Celiac disease risk groups*

  • Autoimmune diseases of the liver and biliary tract
  • Dermatitis herpetiformis (Duhring’s disease) – skin disease from the group of blistering autoimmune dermatoses with subepidermal blistering.
  • Diabetes mellitus type 1
  • Hashimoto’s thyroiditis – autoimmune disease that leads to chronic inflammation of the thyroid gland.
  • IgA nephropathy (mesangial IgA glomerulonephritis) – diffuse mesangioproliferative glomerulonephritis) is associated with the deposition of immunoglobulin A (Ig A) in the mesangium (intermediate tissue) of the glomeruli.
  • Juvenile chronic arthritis – chronic inflammatory disease of the joints (arthritis) of the rheumatic type in childhood (juvenile).

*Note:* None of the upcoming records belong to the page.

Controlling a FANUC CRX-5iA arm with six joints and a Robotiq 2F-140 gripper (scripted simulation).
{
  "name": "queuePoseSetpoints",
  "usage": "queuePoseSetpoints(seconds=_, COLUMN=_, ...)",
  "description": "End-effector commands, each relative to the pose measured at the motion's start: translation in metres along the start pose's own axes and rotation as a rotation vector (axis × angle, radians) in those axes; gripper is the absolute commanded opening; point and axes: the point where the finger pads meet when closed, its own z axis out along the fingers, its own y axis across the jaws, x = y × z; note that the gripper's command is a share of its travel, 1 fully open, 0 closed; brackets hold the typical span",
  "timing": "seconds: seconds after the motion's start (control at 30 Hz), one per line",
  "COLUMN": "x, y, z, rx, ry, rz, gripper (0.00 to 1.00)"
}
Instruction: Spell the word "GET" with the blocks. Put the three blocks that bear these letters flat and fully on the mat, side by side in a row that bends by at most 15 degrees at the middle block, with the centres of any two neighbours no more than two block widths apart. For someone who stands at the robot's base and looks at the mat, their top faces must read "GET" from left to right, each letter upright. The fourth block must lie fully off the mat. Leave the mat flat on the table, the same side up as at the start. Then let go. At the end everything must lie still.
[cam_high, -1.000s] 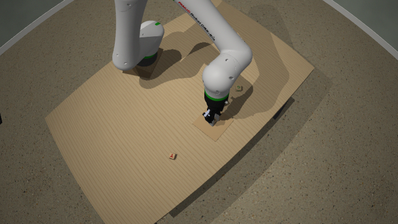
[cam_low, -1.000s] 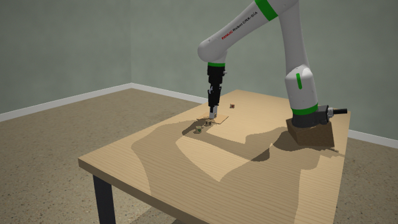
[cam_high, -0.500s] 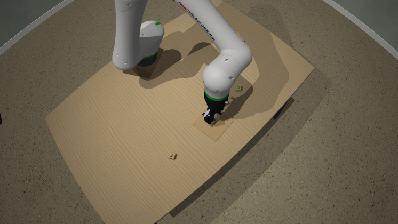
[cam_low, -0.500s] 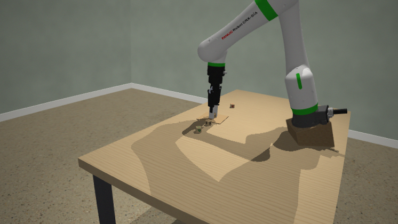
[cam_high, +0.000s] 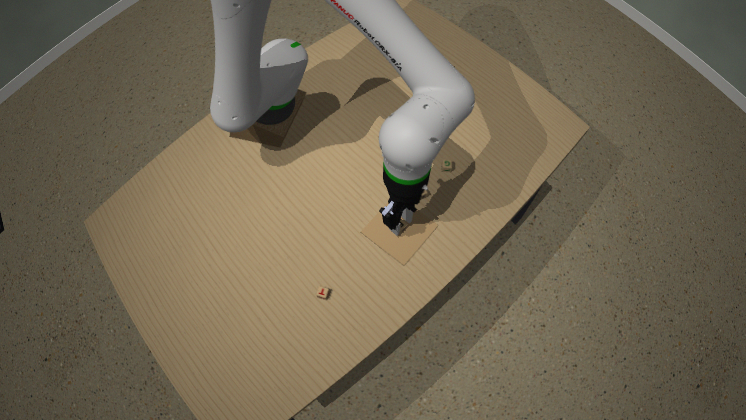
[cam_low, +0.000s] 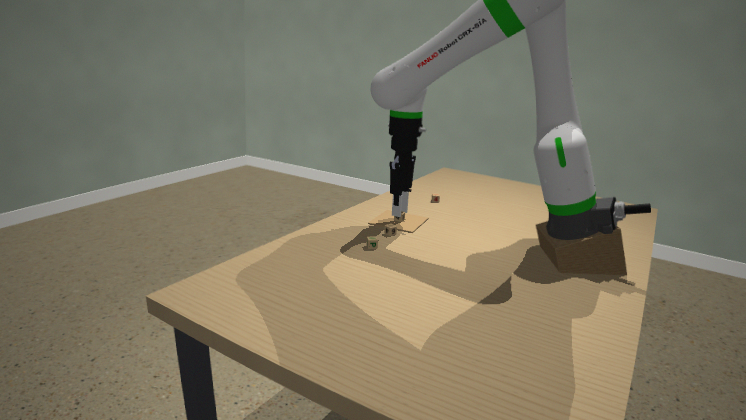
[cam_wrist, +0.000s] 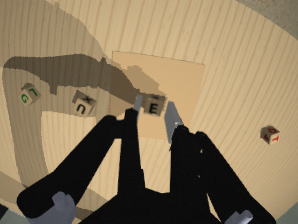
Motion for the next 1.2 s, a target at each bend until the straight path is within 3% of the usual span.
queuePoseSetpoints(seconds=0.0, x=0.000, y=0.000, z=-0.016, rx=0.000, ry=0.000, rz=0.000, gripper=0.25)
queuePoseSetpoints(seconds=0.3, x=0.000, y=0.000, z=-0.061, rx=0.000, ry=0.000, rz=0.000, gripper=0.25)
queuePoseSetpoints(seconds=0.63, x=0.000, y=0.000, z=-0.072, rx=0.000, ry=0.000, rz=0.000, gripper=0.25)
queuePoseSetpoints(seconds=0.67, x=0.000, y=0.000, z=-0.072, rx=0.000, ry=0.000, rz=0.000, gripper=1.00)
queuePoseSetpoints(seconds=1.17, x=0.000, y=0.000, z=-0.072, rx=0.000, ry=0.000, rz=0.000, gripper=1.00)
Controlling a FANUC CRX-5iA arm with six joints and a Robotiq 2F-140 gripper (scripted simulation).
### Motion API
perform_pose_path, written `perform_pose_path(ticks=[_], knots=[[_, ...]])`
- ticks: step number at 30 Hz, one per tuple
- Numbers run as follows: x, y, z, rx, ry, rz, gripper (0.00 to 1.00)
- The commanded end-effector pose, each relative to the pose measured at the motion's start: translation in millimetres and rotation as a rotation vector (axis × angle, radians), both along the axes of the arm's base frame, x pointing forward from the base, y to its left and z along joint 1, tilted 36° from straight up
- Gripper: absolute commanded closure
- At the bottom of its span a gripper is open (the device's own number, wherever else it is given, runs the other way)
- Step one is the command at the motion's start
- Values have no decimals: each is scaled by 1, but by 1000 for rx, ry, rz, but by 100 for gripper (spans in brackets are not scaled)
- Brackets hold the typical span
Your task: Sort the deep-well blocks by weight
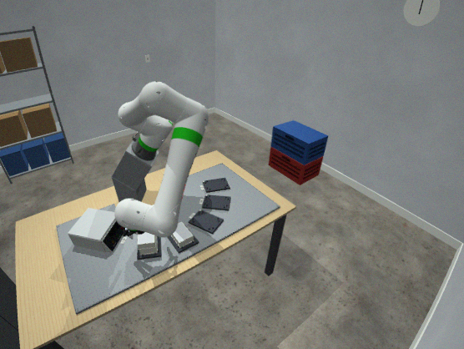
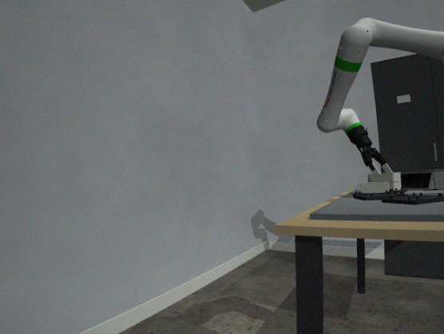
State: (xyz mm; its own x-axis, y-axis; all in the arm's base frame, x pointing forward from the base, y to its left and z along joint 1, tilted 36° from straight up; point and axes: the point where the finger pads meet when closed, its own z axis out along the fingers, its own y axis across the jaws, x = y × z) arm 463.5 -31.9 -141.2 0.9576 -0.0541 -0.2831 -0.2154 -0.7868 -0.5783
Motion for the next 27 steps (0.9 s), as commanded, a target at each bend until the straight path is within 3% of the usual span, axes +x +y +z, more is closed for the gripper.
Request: perform_pose_path(ticks=[1, 15, 16, 27], knots=[[2, 3, -5, 0, 0, 0, 0], [2, 3, -5, 0, 0, 0, 0], [2, 3, -5, 0, 0, 0, 90], [2, 3, -5, 0, 0, 0, 90]])
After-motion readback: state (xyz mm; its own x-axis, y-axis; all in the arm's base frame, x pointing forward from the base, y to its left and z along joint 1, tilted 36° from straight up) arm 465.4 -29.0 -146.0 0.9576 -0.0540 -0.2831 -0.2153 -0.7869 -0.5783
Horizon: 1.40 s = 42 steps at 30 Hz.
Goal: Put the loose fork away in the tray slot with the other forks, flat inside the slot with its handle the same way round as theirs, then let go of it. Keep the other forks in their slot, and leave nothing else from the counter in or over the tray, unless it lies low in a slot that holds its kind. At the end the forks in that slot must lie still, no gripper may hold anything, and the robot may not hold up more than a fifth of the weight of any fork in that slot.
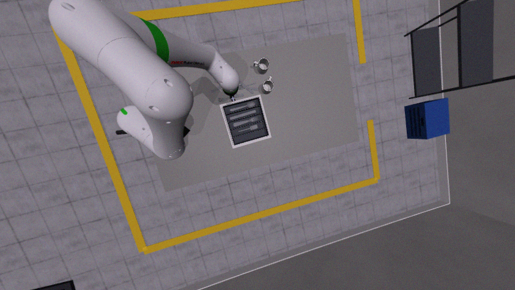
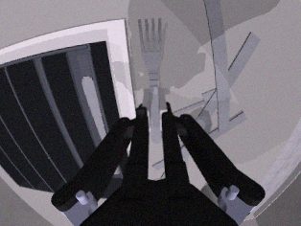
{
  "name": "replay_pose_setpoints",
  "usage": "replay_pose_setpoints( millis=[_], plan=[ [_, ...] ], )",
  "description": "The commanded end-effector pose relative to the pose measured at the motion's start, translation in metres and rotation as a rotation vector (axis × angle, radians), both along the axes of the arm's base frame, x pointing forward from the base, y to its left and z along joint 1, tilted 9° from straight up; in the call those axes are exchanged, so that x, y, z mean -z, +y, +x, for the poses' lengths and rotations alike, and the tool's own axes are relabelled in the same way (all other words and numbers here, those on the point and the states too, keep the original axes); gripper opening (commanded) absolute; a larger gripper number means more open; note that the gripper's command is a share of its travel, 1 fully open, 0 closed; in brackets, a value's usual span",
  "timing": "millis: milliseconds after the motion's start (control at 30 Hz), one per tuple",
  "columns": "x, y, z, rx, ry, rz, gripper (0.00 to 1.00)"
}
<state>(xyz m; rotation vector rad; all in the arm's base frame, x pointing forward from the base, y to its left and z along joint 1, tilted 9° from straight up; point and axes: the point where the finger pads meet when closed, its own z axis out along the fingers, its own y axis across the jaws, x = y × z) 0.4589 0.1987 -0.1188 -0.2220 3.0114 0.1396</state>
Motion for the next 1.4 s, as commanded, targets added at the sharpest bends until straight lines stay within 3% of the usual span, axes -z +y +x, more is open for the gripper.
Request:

  • Selective IgA deficiency
  • Trisomy 21 (Down syndrome)
  • Ullrich-Turner syndrome – in which due to a chromosomal aberration (abnormalities of the sex chromosomes) instead of the two sex chromosomes XX only one functional X chromosome is present in all or only part of all body cells.
  • Williams-Beuren syndrome (WBS; synonyms: Williams syndrome, Fanconi-Schlesinger syndrome, idiopathic hypercalcemia or Elfin-face syndrome) – genetic disease with autosomal dominant inheritance; with symptoms such as cognitive impairment different degrees of severity, growth retardation (already intrauterine), hypercalcemia (calcium excess) in the first years of life, microencephaly (abnormally small head), anomalies of facial shape, etc..

* These patients should be screened regularly for celiac disease. Furthermore, patients with positive typing of HLA alleles DQ2 and/or DQ8.